靈石在急促的收縮中碾過難以描述的角落,她悶哼一聲,嗓音軟成水:「沈晝,你幹什麼呀——」
沈晝摁著她亂動的腿,說:「我剛才讓你走,你想的是誰?」
華燈:「你管得著嗎?」
沈晝:「我管不著,你現在可以去找他。或者……」
他帶著一絲並不溫柔的笑意:「你現在讓他過來。」
又一陣冷風吹過,華燈已是金丹期,當然不會覺得冷,卻還是瑟縮了下。
縱使夜幕黑沉,可月光那麼亮,萬一有人過來……
她恨恨地捏了把沈晝的胳膊:「我騙你的,我誰也不找,行了吧!」
沈晝笑了:「我也騙你的。」
「嗯?」
「我布下了結界,沒人能看到。」他用指背擦了下華燈的淚,話音難得溫和,「這裡只有我們。」
華燈放鬆了些,失去力氣,完全依靠在他胸膛。
沈晝低頭問她:「你要自己走,還是我抱你回去?」
他一說華燈頓時怕了,伸出兩條胳膊摟住他脖頸,軟軟地說:「要你抱我。」
沈晝由她摟著,卻未曾像以往一樣托她入懷,而是直起身子道:「自己上來。」
華燈愣了愣,不敢置信地等了好一會,才確信他真的不打算幫忙。
沈晝撤後一步,華燈胳膊還掛在他脖子上,被帶著落到地面,又是一陣蝕骨之癢。
眼見沈晝要走,她趕緊踮腳,閉著眼將兩條腿掛到他腰上。
沒有沈晝的托扶,她掛得略顯艱難,越是用力,那東西就越是到處亂滾,她竭力忽視也無法抑制靈魂深處的激顫。
尤其隨著他的步伐,衣料在相貼處摩擦,形成新的折磨,華燈想要逃離,卻因為扭動而變得更加難耐,甚至她親自挑選的革帶都在欺負她,撞得她瞬間抽泣起來。
她已經想不起來計較,為什麼短短一段路沈晝會走得這麼慢,這麼顛簸,只知道沈晝嗓音微啞地對她說:「收一收,我衣服都濕了。
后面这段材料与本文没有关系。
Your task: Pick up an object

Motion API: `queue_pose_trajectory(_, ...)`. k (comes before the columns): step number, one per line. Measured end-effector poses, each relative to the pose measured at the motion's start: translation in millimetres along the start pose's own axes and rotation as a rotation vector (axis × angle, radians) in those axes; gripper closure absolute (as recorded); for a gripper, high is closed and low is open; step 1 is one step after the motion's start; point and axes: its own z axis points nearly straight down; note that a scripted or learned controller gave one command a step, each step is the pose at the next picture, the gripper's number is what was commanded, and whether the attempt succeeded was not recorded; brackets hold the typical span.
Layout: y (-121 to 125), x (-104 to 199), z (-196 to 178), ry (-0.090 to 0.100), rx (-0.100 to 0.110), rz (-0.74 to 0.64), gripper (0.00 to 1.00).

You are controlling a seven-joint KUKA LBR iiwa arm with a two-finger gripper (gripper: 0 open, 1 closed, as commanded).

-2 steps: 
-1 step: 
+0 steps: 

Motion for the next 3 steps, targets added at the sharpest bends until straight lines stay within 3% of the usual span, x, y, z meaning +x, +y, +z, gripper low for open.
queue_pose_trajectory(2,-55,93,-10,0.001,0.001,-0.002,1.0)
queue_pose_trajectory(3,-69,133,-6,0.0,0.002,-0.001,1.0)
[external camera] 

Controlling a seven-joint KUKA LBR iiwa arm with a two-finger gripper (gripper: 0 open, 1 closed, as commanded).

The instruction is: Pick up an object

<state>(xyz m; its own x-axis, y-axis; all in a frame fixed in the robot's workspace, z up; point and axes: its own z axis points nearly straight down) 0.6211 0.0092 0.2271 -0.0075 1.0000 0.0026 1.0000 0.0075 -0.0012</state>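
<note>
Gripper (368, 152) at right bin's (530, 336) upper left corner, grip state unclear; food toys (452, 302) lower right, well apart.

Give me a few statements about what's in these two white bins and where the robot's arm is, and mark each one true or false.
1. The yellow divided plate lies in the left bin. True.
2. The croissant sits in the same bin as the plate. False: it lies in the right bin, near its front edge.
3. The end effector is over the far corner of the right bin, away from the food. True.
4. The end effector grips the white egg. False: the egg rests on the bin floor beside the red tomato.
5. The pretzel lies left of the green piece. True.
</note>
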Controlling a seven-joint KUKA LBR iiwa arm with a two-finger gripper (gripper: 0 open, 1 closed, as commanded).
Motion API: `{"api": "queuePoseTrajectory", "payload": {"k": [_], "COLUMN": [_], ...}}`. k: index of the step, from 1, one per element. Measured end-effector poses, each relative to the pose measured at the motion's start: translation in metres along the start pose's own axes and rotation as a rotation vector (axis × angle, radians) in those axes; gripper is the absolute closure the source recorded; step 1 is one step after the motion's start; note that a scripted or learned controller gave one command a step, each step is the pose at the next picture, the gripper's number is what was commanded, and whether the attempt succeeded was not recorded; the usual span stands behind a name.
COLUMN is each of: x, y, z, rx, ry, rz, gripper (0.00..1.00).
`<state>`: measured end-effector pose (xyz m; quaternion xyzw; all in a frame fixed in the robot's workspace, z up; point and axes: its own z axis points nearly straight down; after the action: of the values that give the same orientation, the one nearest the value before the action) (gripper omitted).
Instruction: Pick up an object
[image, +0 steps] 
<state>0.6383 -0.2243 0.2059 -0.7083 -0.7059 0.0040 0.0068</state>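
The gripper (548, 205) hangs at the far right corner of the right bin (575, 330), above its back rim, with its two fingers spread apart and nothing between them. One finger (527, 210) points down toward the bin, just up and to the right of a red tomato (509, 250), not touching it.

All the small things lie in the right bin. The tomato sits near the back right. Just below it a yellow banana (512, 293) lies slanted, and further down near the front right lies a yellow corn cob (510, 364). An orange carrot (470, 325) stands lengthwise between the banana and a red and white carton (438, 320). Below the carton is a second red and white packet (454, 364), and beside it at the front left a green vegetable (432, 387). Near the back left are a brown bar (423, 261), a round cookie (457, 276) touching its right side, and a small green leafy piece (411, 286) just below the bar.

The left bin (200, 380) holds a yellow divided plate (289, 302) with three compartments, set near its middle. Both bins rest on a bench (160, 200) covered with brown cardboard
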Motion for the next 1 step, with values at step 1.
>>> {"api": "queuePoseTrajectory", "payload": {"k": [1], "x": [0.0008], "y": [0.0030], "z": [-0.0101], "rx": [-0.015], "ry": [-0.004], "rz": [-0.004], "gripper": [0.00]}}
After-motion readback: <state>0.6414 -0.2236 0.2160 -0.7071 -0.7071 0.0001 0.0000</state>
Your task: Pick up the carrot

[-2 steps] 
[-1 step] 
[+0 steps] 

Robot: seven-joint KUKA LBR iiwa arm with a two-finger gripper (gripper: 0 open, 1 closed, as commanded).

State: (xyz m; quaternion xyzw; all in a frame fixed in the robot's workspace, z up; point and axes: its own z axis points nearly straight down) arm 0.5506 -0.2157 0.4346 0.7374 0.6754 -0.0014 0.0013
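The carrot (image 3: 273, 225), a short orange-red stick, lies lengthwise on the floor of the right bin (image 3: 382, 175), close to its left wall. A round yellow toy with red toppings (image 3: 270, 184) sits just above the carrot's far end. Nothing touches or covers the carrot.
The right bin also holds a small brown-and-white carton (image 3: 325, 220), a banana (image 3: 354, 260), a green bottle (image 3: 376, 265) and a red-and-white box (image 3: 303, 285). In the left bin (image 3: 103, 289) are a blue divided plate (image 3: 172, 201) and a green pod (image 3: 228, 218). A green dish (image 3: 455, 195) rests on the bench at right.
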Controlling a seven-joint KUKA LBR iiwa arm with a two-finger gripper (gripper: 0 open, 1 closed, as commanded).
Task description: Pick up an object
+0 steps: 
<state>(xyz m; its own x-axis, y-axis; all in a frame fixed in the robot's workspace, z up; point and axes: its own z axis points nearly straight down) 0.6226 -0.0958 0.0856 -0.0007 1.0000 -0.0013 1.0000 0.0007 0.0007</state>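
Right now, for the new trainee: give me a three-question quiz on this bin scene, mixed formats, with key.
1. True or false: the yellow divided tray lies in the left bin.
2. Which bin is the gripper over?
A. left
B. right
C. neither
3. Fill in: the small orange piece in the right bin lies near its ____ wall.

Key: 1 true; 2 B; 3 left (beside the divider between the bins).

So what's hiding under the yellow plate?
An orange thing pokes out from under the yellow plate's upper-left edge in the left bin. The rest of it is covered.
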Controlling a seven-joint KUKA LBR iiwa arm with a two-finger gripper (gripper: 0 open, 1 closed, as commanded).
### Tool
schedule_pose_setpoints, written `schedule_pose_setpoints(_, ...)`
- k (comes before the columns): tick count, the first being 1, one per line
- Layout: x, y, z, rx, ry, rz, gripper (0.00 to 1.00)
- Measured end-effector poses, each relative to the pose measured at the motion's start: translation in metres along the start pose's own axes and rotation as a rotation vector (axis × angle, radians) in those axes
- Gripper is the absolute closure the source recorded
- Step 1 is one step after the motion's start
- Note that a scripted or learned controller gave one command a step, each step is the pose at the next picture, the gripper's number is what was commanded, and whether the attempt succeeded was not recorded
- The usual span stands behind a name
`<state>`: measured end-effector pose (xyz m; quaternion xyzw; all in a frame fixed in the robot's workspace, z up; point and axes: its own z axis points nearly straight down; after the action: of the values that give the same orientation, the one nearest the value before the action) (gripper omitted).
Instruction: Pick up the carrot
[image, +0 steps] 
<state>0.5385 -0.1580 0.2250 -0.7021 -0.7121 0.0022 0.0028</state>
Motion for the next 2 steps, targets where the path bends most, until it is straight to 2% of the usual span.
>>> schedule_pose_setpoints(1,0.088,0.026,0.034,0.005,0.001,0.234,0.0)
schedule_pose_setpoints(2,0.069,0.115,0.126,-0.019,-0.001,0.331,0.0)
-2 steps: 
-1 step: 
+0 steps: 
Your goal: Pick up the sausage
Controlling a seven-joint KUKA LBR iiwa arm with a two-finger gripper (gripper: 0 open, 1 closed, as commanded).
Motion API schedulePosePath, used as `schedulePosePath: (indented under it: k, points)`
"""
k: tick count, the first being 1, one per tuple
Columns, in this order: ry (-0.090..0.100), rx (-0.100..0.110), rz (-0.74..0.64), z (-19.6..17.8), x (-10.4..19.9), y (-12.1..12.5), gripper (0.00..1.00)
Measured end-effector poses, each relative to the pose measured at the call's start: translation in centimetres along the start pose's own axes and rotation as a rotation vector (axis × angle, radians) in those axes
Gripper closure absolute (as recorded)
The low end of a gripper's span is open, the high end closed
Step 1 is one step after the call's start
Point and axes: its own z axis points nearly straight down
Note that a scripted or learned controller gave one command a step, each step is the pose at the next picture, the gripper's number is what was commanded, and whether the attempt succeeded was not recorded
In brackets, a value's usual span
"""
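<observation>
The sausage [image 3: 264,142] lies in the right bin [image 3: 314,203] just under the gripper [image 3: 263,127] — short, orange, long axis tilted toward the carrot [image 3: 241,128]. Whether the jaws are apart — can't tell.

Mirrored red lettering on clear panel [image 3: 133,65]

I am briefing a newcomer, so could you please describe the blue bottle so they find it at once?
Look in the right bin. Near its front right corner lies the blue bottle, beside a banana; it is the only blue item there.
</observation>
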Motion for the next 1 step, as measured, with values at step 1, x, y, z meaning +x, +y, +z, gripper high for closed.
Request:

」
華燈聽得心跳一亂,下意識吞吐著靈石,像要把那東西擠出去,可最後反將它包裹得更深了。
她全然支撐不住,腳尖繃緊又落下,最後兩條腿也搖搖欲墜,鬆了力氣。
就在她快要跌落的前一秒,沈晝終於托起她的腰,輕柔地將她放到床上。
不知碰到哪裡,華燈的聲音變了調,好一會沒回過神。
等她支著胳膊撐起上身,就看到沈晝站在床邊,雖然蒙著眼,卻仿佛在看她。
他還穿著和白天一樣的衣服,乾淨齊整,只有輕微的褶皺和難以辨別的水痕。
愈是這樣的對比,愈讓她感到羞恥,於是她不假思索地伸手,抓起他的衣裳往下一拽。
連衣裳帶人一起拽到床上。
她將礙事的外袍和上衣全都扔到地上,滿意地說:「這樣才公平。」
「好啊。」
沈晝並沒有阻攔,而壓著她的腰,將她猛然向下一按。
手指沒入其中,推著靈石進入更深的角落。